Two groundbreaking life insurance securitizations - done very quietly this summer - introduced a new asset class to eager investors and opened up exciting possibilities for future deals, sources said.

Although both contain life insurance-related receivables, the two hush-hush deals are significant for different reasons: One frees up the extra reserve companies are required to hold against term life policies under a new regulation known as Triple X. The other captures the arbitrage between annuities and long-term life insurance policies.

Both deals are believed to be the first of their kind.

Several more companies are said to be looking into similar transactions. So far, the would-be issuers have yet to overcome the daunting hurdles that kept life insurance from getting securitized before, observers said. But now that some innovators managed to crack the code, interest is expected to hit a crescendo.

The Triple X deal achieved a series of firsts, including being the only transaction so far to make use of new laws in South Carolina to facilitate insurance securitization.

Several sources said the Triple X regulation - which requires life insurance companies to hold substantially higher cash reserves on term life policies - looks particular promising as a spur for future deals. Many companies are feeling the pinch of constrained capital, and are looking for ways to free up that money. "That's really the hot area," one source said.

First Colony Life Insurance Co., a subsidiary of GE Financial, is behind the first Triple X-related securitization. It is expected to be back with similar deals, perhaps annually.

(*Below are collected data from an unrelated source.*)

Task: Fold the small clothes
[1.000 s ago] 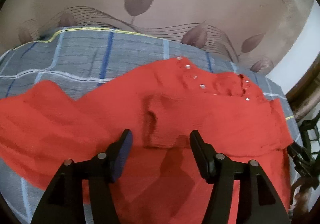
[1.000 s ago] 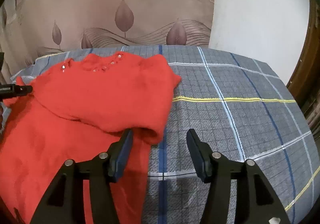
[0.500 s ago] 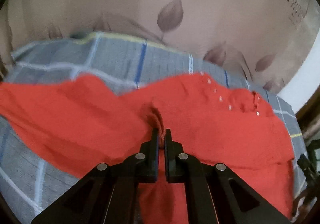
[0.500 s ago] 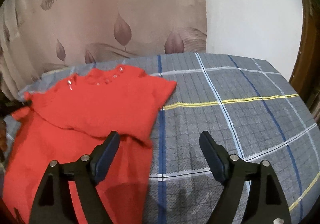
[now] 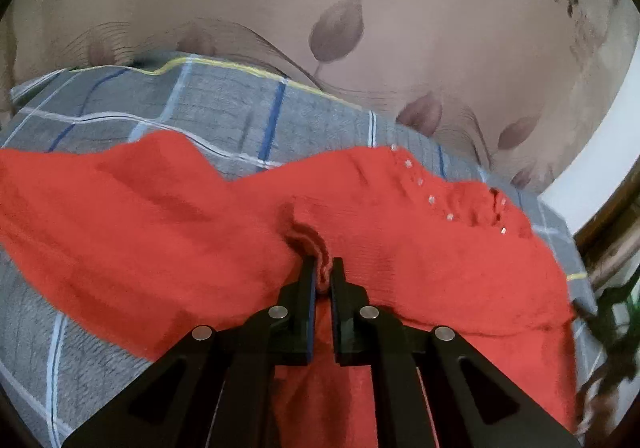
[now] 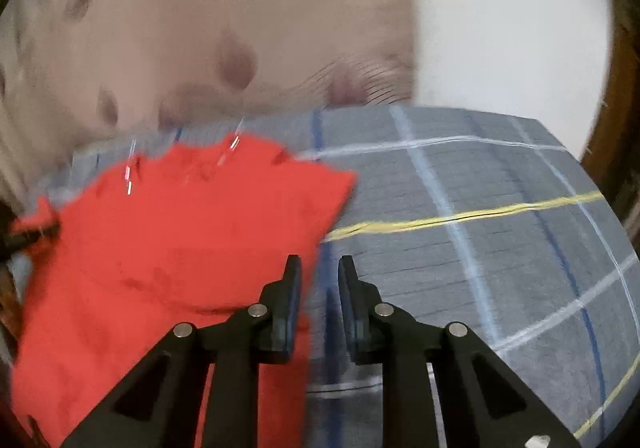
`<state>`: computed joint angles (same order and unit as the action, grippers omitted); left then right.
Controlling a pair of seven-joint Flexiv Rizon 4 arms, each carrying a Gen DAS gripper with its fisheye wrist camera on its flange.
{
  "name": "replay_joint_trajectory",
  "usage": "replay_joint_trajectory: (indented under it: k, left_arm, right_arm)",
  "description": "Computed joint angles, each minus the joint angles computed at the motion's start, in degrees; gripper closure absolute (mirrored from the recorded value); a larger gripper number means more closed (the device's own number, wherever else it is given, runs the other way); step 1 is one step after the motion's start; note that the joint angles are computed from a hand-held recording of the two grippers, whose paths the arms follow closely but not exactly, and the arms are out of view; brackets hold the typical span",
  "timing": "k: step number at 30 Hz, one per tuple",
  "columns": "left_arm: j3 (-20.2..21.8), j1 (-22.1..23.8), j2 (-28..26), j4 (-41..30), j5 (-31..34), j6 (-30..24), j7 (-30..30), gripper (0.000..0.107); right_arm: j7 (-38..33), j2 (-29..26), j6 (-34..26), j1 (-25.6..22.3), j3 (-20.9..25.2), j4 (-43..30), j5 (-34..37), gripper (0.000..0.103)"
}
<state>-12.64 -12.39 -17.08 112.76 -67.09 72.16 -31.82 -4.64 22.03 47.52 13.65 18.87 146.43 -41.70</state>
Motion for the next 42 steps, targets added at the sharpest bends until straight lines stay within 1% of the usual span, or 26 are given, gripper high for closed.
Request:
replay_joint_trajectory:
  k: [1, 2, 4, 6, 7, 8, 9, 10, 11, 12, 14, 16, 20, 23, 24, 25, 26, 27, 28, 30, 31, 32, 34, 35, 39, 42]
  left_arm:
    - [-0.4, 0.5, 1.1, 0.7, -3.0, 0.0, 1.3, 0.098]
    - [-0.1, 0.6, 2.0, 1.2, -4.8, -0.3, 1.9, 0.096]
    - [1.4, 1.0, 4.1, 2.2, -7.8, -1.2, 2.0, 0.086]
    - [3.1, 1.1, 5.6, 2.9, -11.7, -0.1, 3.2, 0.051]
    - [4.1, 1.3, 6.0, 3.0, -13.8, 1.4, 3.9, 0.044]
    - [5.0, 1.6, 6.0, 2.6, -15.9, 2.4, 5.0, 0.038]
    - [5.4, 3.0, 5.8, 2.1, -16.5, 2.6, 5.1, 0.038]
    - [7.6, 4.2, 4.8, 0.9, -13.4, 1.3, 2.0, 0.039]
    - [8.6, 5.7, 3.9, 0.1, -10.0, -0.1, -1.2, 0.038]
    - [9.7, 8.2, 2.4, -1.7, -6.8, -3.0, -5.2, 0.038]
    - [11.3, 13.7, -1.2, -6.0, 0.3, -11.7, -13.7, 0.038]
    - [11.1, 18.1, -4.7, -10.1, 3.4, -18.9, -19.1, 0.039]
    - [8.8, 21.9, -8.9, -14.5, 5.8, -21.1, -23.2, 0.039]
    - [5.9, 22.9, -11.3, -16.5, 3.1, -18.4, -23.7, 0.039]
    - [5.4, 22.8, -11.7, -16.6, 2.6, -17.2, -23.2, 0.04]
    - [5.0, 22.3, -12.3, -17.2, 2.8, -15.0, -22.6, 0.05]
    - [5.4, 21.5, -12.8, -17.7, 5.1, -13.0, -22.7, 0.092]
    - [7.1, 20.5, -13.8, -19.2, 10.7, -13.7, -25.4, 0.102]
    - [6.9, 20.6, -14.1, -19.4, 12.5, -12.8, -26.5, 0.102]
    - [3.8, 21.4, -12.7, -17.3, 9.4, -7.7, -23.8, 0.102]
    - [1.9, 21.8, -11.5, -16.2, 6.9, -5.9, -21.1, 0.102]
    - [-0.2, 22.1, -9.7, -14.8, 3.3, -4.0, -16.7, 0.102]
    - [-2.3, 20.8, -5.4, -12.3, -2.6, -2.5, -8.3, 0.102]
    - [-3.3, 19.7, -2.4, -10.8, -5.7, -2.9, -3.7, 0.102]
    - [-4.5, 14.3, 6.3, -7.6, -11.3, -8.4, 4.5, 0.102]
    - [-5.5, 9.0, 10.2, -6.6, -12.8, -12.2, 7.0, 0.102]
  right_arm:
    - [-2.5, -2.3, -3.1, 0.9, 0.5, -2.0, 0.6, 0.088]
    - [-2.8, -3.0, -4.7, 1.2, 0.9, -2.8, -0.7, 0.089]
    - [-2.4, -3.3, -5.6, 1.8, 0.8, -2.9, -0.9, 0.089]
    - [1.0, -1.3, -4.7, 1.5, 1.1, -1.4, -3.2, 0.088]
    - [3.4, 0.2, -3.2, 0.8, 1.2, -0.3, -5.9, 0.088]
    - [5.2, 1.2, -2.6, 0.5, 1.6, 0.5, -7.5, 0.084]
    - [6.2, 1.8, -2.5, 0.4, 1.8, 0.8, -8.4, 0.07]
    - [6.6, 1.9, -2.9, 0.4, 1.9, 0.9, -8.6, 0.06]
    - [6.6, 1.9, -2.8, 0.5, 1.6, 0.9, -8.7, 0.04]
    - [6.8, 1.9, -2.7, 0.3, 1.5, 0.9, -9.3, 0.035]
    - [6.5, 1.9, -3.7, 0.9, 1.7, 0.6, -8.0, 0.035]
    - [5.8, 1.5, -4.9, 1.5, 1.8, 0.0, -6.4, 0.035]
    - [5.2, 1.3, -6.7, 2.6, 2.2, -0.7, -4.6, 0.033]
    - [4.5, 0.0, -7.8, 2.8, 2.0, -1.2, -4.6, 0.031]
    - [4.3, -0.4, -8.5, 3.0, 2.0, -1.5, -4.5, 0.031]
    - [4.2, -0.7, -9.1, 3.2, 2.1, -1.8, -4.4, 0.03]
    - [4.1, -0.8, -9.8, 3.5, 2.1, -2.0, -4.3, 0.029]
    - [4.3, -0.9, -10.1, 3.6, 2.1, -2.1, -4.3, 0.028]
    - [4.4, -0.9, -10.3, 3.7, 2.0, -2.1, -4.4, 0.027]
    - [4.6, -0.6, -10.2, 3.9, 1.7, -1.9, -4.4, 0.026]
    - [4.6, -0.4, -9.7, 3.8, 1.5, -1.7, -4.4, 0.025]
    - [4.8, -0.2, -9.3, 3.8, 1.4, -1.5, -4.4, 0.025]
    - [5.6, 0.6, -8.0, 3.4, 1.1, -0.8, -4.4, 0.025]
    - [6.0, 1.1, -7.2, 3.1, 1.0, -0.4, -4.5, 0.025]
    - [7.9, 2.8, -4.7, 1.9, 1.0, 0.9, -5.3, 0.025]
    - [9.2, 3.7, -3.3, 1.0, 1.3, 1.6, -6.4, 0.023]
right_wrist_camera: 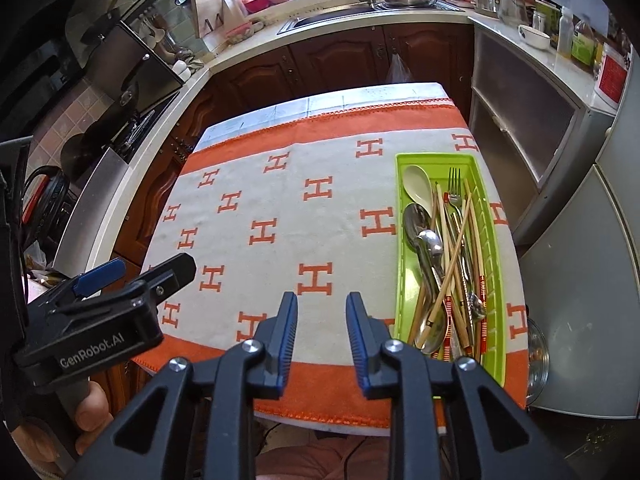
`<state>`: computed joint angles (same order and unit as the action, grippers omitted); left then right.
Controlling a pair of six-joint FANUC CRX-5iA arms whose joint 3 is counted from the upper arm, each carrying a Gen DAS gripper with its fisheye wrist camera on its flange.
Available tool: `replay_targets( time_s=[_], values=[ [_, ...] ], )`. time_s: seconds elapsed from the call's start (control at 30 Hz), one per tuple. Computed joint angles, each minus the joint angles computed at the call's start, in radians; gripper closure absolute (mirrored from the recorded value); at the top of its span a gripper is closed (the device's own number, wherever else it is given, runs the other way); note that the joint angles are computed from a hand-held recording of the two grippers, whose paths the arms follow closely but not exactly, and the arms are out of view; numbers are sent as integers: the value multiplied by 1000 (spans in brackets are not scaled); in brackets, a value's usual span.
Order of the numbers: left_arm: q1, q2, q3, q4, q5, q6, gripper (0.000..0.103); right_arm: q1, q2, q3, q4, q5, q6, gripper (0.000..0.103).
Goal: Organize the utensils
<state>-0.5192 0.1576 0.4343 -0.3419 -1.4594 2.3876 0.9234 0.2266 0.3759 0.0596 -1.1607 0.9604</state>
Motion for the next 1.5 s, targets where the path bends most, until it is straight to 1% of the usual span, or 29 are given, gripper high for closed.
replay_targets(
  time_s=[0.43, 0.73, 1.5],
  values=[
    [-20, 9, 33, -4, -21, -16, 4, 27, -18, 0, 43, -5, -24, 77],
    [-14, 9, 33, 8, -22, -24, 4, 38, -22, 0, 63, -4, -34, 77],
    [-6, 8, 27, 20, -18, -31, 4, 42, -18, 6, 71, -6, -38, 77]
  ],
)
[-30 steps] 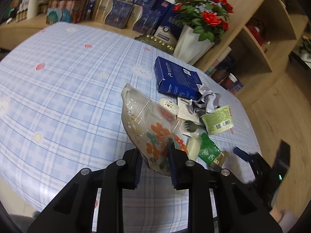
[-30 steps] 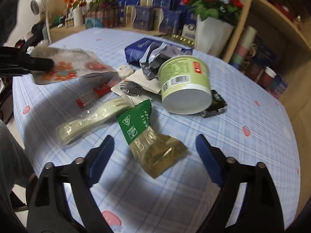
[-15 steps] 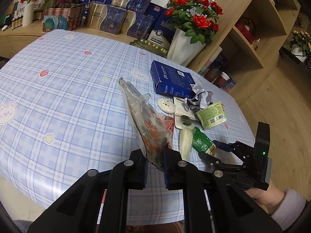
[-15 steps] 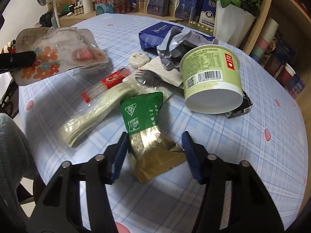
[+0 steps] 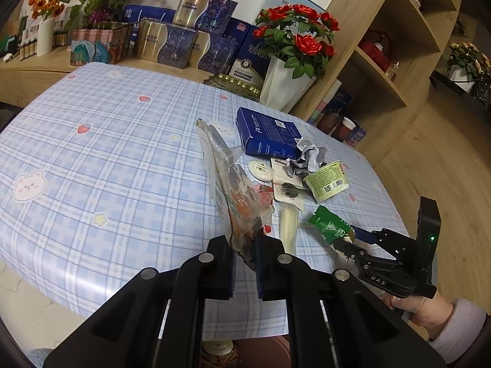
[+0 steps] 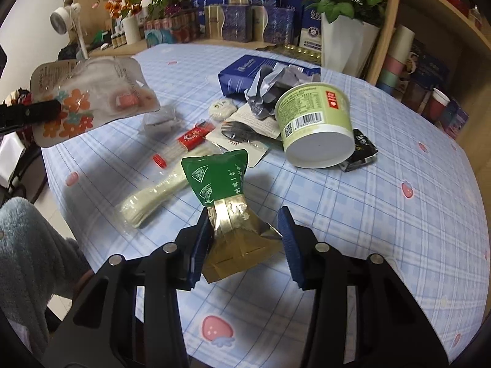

River Lake Insurance Co., a special purpose company that First Colony set up in South Carolina, issued the senior unsecured notes. The $300 million deal, sold under Rule 144A, was oversubscribed when it came to market via Lehman Brothers in mid-July, sources said. It was rated triple-A, due to an Ambac wrap.

The other innovative deal in the life insurance sector this summer captured the arbitrage between long-term life insurance policies and annuities - Patron's Legacy 2003-1. The $232 million deal, reportedly in the works for two years, came to market in late July via UBS Warburg. It also was rated triple-A rated, with a maturity of about 50 years.

The sponsor is said to be Blue Water Capital, a Tennessee limited liability company. Also involved in the deal were AIG Life and Berkshire Hathaway.

The idea behind the arbitrage deal is that an insurer securitizes a portfolio of life insurance policies and uses the proceeds to purchase annuities. The cash flow from the annuities would be used to pay the insurance premiums, plus interest to noteholders, with the issuer capturing the excess.

But one problem is that payouts on life insurance require proof of death and payouts on annuities require proof of life. So if a person goes missing, with no proof of death, the life insurance won't pay out for seven years. However, because there is also no proof of life, the annuity might stop paying - which would then cause the life insurance to lapse. That seven-year gap is a serious hurdle to securitization.

Typically, the life insurance policies that companies want to securitize are for high net worth individuals. The pool of policyholders might be comprised of 30 to 100 people, so one person represents a substantial part of the portfolio.

The solution is gap insurance, which Patron's Legacy has. One source said, however, "Gap insurance is rare and expensive." And that challenge alone has been enough to prompt some interested companies to give up on arbitrage deals in the past.